I have the following timeseries data frame extracted from a larger one.
df_test = df.loc[(df['time'] >= '2015-05-01') & (df['time'] <= '2015-05-09')]
df_test.set_index('time')
The head of the data look like this:
time total_consumption
122400 2015-05-01 00:01:00 106.391
122401 2015-05-01 00:11:00 120.371
122402 2015-05-01 00:21:00 109.292
122403 2015-05-01 00:31:00 99.838
122404 2015-05-01 00:41:00 97.387
Using SARIMAX, i obtained this model:
mod = sm.tsa.statespace.SARIMAX(np.asarray(df_test['total_consumption']),
order=(1,1,1),
seasonal_order=(0,1,1,12),
enforce_stationarity=False,
enforce_invertibility=False)
results_final = mod.fit()
I then tried to get the prediction based on the model:
start = pd.to_datetime('2015-05-08 00:01:00')
pred = results_final.get_prediction(start, dynamic=False)
pred_ci = pred.conf_int()
However, when I try to get a prediction for the end of my data frame with the get_prediction() command, i get this error message and can't seem to figure out why.

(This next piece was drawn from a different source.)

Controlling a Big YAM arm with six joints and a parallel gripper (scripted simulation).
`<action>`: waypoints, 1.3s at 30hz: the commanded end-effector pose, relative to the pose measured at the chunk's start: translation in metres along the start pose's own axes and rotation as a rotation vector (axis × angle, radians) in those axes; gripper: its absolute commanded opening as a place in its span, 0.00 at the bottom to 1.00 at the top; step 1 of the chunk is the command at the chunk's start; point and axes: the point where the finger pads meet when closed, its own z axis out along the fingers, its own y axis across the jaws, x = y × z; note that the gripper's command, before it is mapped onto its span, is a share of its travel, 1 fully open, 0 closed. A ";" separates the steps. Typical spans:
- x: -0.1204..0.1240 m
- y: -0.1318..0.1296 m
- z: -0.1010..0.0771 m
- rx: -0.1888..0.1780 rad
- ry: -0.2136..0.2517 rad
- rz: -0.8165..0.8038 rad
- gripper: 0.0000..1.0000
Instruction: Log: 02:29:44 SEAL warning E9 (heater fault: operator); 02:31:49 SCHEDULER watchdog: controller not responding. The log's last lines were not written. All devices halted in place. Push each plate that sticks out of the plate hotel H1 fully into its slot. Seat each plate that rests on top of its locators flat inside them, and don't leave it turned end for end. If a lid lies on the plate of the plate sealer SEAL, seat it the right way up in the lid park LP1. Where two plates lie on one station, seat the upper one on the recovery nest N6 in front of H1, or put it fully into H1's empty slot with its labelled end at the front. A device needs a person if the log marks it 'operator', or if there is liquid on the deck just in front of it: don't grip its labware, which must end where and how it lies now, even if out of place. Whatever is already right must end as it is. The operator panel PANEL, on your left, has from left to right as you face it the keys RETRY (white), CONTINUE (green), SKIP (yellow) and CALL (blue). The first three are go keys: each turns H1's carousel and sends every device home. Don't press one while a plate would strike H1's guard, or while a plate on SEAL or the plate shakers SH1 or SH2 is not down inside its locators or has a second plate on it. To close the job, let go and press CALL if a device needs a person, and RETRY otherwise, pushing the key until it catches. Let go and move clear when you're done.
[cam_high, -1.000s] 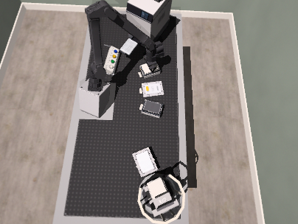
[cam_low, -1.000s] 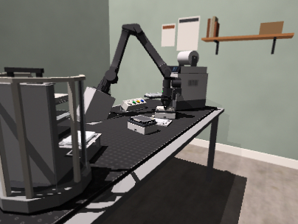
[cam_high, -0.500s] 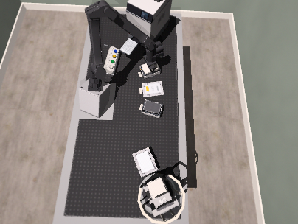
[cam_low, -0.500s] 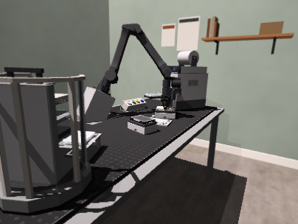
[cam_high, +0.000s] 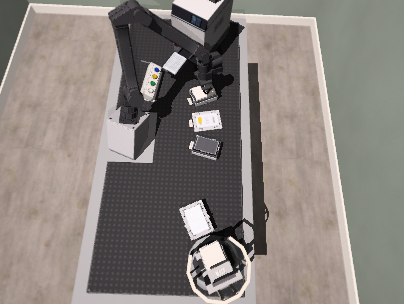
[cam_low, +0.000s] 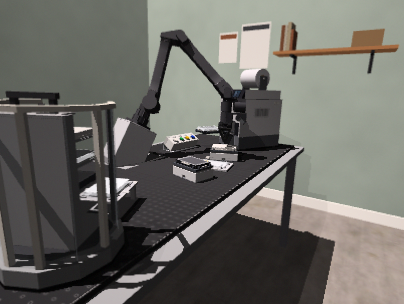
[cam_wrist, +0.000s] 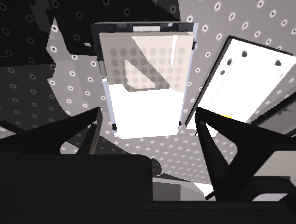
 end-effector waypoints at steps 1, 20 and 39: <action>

ValueError: Got a string for start and dates is None
Thank you
I guess the problems is that you do not use a time index. If you want to use dates, then the data needs to be a pandas Series with a date/time index.
Try after dropping the np.asarray
and use df_test['total_consumption']
directly when creating the model.
A numpy array does not have any date information, so dates cannot be used in specifying the forecast periods. in the case with numpy arrays, the forecast or predict periods need to be specified with the usual numpy integer indices.